Exercise | Nothing but the line with "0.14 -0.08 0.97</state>" and the lines after it, through the end of the records below, is to be repeated, exactly as it is.

Data extract |
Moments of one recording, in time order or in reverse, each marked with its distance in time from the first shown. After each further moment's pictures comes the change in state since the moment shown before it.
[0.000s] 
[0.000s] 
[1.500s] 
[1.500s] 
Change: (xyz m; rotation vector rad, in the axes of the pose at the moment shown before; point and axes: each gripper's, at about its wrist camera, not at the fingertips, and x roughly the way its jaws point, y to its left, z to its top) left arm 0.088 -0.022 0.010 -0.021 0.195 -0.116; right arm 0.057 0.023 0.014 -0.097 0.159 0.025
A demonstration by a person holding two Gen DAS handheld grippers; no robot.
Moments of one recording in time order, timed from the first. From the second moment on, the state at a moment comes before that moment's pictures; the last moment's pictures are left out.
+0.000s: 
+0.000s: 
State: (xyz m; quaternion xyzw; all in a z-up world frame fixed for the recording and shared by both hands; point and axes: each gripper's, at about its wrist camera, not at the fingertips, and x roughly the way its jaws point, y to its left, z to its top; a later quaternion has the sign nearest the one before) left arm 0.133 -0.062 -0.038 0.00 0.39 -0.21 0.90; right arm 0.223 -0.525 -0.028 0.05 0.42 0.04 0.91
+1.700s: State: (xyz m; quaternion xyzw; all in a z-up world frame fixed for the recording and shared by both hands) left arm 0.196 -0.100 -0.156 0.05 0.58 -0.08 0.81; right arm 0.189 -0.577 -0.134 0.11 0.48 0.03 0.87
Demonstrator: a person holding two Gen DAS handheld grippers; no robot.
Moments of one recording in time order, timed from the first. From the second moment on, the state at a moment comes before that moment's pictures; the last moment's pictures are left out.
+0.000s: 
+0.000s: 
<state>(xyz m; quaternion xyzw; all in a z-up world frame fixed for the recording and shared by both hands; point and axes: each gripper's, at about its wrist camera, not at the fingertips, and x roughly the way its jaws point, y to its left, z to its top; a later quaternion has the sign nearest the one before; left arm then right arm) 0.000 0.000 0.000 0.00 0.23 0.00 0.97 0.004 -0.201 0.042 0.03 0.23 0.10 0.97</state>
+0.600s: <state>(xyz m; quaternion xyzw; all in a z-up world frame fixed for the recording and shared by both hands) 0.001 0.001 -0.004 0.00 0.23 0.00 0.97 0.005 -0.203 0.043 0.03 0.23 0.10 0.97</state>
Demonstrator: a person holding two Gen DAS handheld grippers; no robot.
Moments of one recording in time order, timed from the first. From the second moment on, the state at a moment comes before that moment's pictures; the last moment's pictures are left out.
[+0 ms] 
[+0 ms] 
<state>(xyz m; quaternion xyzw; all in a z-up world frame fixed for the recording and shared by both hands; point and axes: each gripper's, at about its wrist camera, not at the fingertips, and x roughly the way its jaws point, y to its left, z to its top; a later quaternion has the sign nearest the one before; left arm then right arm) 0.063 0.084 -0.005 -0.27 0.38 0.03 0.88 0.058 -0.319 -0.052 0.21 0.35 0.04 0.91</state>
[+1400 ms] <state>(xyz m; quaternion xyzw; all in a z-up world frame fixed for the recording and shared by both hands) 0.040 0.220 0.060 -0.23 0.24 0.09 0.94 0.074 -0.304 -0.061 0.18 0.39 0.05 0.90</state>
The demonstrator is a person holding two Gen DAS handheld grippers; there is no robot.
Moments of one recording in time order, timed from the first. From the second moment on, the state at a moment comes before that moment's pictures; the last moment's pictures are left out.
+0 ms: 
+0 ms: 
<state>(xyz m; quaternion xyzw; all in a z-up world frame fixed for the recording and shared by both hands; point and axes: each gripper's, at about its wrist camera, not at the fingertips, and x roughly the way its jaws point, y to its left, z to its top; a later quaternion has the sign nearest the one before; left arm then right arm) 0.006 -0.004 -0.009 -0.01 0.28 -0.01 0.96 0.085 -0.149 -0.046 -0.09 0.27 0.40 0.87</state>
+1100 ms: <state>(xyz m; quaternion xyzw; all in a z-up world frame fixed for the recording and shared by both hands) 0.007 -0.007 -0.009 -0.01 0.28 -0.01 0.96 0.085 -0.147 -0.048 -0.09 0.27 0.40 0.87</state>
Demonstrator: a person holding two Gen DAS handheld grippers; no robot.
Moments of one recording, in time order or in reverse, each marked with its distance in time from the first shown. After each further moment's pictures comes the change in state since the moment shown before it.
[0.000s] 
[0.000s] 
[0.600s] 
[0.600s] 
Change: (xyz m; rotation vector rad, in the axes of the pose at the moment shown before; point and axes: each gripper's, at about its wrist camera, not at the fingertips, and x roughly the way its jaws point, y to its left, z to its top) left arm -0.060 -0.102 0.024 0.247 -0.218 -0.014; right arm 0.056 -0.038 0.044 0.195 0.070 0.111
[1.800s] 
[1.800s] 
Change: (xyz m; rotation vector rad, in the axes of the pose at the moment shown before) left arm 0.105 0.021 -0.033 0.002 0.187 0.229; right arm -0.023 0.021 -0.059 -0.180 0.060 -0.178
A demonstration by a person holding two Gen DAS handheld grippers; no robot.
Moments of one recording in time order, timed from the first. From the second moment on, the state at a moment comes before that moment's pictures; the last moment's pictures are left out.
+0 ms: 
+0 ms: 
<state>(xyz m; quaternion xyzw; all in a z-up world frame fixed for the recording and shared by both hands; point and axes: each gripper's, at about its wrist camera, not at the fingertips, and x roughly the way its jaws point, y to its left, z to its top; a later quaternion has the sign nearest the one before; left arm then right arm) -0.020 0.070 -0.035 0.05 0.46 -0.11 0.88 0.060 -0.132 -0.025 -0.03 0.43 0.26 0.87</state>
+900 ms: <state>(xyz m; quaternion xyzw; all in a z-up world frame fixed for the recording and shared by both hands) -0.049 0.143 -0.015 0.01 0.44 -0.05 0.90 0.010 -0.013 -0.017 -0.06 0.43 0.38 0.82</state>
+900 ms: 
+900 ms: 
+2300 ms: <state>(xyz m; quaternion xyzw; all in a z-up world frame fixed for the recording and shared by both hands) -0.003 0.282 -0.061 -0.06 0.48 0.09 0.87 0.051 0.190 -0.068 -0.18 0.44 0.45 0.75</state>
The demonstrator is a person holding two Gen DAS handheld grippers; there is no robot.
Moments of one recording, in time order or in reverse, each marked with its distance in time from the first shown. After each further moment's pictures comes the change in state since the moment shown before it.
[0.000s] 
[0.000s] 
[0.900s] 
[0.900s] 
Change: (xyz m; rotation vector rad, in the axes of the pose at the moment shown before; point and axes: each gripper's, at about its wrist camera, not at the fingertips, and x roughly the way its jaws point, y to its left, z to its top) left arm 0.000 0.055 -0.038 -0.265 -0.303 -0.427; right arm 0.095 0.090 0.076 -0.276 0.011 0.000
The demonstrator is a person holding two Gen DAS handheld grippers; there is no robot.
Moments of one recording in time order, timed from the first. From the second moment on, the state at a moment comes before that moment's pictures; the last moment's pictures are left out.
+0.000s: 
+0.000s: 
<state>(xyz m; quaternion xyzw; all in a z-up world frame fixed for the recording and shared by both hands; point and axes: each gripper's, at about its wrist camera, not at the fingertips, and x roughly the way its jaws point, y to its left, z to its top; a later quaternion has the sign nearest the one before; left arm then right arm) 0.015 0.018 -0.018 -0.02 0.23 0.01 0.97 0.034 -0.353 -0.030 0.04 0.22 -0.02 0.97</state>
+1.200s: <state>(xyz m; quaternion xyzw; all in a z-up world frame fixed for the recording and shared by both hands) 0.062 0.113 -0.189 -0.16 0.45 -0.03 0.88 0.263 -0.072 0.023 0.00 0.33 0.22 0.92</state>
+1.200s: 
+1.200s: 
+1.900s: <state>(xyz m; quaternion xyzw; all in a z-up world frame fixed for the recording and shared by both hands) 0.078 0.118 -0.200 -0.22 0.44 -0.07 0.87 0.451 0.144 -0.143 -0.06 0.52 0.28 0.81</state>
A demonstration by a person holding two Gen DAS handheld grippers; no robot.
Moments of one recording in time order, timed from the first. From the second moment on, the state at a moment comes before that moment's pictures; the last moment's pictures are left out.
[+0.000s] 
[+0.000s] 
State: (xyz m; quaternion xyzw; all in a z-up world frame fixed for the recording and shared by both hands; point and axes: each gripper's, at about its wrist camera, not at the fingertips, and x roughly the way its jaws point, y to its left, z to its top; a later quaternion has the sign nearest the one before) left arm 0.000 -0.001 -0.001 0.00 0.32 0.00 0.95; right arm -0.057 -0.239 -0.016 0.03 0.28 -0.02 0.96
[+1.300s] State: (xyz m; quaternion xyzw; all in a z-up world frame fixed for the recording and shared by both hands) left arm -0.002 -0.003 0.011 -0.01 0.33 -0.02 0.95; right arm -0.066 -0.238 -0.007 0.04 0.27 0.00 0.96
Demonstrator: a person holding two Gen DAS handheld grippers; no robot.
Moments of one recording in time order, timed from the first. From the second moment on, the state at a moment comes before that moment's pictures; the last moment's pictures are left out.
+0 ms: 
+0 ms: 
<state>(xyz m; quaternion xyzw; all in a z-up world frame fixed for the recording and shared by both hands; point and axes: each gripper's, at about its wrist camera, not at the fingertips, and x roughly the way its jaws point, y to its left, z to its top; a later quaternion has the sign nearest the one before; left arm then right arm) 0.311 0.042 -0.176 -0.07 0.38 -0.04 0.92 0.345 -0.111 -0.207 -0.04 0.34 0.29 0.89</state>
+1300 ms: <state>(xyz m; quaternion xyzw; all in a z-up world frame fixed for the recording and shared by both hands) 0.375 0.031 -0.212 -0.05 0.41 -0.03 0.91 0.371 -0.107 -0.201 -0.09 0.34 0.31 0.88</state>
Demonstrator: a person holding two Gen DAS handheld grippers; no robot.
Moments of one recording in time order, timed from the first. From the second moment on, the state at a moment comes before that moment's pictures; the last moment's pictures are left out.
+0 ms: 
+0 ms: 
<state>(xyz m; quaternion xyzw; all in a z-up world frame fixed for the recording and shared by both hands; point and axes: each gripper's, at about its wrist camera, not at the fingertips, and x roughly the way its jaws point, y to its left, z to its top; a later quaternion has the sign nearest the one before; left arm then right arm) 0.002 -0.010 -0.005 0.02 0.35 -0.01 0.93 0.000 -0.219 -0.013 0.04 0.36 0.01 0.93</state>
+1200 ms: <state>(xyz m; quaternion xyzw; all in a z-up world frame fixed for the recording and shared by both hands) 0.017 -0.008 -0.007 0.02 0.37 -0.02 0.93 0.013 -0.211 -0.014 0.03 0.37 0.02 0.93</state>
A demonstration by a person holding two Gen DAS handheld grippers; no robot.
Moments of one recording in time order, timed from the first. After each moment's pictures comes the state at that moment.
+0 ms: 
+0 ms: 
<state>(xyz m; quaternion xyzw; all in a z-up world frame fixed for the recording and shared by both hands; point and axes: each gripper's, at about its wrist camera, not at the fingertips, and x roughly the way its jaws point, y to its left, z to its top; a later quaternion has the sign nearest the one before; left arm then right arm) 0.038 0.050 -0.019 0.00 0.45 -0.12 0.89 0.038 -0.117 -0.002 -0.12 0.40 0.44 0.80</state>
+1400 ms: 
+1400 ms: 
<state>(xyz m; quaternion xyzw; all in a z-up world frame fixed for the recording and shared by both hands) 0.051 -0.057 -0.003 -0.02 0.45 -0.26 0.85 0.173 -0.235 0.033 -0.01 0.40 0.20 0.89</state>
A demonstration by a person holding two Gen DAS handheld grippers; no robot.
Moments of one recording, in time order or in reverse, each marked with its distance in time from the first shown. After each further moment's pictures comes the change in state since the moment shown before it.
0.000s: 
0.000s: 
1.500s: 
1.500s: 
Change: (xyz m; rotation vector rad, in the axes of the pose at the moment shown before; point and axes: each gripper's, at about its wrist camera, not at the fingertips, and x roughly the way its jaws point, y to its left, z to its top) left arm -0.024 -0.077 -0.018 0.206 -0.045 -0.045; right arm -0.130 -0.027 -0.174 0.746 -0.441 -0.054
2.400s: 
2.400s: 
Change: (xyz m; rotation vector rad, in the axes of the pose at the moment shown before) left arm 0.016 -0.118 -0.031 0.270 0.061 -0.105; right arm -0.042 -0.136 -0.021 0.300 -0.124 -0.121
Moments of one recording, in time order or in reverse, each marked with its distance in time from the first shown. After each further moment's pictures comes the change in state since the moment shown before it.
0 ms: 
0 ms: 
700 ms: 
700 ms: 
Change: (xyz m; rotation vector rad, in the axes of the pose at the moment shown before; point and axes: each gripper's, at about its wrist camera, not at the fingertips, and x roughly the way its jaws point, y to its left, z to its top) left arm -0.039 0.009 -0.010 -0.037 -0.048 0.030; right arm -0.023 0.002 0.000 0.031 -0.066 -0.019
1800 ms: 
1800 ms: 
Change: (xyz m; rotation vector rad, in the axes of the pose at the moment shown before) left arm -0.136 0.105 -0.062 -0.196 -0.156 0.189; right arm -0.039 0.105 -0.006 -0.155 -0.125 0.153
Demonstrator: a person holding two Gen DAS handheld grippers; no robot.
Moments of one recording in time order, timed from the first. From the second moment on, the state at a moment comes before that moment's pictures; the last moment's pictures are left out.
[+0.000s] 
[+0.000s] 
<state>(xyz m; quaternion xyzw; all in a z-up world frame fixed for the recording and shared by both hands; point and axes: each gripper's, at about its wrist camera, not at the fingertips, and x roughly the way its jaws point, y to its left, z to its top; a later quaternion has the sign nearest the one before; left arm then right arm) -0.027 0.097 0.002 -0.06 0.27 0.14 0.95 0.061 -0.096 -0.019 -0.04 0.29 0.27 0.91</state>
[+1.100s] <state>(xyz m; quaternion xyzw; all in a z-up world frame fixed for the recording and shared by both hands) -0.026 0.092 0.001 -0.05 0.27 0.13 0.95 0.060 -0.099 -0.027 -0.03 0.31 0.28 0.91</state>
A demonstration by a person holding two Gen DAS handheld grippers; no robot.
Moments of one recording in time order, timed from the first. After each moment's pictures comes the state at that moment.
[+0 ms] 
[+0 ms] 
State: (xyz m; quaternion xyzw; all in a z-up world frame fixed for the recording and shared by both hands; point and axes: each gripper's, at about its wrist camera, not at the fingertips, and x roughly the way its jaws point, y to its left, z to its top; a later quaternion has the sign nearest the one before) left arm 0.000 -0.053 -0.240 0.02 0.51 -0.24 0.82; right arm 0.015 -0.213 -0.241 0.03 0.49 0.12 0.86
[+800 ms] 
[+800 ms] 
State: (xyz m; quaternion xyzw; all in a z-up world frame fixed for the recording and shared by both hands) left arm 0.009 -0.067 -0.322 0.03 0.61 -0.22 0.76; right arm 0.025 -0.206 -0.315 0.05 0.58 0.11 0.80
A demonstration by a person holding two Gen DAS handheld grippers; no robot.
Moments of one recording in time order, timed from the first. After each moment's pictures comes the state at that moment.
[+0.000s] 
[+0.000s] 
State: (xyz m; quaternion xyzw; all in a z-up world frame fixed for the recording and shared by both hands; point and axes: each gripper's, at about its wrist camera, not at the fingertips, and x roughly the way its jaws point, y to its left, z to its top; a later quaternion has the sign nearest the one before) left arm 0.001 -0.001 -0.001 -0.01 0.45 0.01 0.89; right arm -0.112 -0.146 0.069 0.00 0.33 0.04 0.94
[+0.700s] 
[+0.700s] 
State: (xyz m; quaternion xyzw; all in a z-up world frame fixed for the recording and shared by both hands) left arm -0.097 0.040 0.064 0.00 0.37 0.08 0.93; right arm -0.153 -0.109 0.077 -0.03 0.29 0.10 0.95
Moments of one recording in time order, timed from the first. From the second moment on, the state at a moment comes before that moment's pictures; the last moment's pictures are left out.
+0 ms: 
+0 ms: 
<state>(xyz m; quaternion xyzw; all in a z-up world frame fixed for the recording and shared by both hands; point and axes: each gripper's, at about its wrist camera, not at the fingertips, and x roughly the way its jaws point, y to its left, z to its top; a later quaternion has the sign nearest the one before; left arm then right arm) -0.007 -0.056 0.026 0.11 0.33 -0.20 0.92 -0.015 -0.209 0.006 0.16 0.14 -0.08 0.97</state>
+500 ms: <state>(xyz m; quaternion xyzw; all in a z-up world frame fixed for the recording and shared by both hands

Expected answer |
<state>(xyz m; quaternion xyzw; all in a z-up world frame fixed for the recording and shared by both hands; point and axes: each gripper's, at about its wrist camera, not at the fingertips, and x roughly the way its jaws point, y to its left, z to its top; a later quaternion has the sign nearest the one before; left arm then right arm) -0.007 -0.056 0.026 0.11 0.33 -0.20 0.92 -0.015 -0.209 0.006 0.16 0.14 -0.08 0.97</state>
+500 ms: <state>(xyz m; quaternion xyzw; all in a z-up world frame fixed for the recording and shared by both hands

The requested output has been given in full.